The microlensing method looks for the effects of gravity on the light from a star. It is a good way of finding objects that are very faint.
Gravity is the result of mass warping and curving the fabric of time and space. You can think of it like a bowling ball on a trampoline. The ball will distort the material.
Light travels in a straight line. Gravitational lensing takes place when light follows the curve of the fabric of time and space. The light is bent and focused. The result is like looking through a huge magnifying glass. Really massive objects like black holes, produce the biggest effect. However, less massive objects like stars and planets can also cause a small effect, called microlensing.
We see microlensing events when the gravity of an exoplanet and its star acts like a lens. As the planet and its star pass between Earth and a more distant star, light from the more distant star is bent and magnified.

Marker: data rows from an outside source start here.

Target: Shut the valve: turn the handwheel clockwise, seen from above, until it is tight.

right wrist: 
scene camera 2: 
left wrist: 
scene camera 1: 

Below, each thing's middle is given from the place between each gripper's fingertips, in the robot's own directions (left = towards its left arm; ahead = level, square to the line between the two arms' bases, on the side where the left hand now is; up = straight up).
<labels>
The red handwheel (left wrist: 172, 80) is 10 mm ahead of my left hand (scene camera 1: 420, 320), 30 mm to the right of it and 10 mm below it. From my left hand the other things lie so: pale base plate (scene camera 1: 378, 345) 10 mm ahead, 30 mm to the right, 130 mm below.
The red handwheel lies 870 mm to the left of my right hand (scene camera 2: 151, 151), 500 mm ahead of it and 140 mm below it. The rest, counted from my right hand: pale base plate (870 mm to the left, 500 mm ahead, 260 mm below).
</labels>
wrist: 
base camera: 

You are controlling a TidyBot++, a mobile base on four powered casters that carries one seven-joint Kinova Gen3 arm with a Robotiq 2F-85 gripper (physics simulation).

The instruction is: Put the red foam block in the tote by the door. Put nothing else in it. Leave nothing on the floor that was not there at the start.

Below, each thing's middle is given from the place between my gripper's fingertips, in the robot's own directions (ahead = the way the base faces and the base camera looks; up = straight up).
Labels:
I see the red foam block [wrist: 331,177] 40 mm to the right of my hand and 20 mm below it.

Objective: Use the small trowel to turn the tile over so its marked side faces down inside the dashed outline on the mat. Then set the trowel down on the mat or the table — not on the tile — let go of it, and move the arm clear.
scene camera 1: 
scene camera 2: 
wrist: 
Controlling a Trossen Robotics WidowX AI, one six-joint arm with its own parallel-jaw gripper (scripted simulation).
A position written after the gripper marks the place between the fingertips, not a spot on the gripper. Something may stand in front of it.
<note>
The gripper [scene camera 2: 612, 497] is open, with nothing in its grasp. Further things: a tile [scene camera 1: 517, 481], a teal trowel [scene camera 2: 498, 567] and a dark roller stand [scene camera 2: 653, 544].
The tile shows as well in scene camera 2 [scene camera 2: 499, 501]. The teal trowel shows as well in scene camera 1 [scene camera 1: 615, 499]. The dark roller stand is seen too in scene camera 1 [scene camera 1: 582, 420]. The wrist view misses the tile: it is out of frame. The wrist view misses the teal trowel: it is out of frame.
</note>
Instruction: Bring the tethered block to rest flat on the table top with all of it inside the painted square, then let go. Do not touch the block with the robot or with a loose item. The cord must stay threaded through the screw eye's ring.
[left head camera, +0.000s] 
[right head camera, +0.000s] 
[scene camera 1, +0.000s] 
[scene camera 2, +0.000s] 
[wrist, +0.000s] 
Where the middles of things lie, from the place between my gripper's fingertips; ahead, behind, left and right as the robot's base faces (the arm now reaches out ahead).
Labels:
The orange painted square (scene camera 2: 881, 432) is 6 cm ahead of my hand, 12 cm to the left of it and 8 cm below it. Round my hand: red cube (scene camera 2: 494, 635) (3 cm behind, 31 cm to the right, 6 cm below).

If the nearer star has an exoplanet, then the planet's gravity will add to the lensing effect. It will create a specific 'blip' in the light from the distant star.
This method requires the 2 stars to be almost exactly aligned as seen from Earth. For individual stars, the chances of this are very low. These alignments are once-in-a-lifetime events and only last for days or sometimes weeks. So to find an exoplanet, we must monitor a huge number of stars. The chances of success increase if we look for planets between Earth and the centre of the Milky Way. This is because there are more background stars towards the centre of the galaxy.
According to NASA's Exoplanet Census, about 3% of known exoplanets were found using microlensing.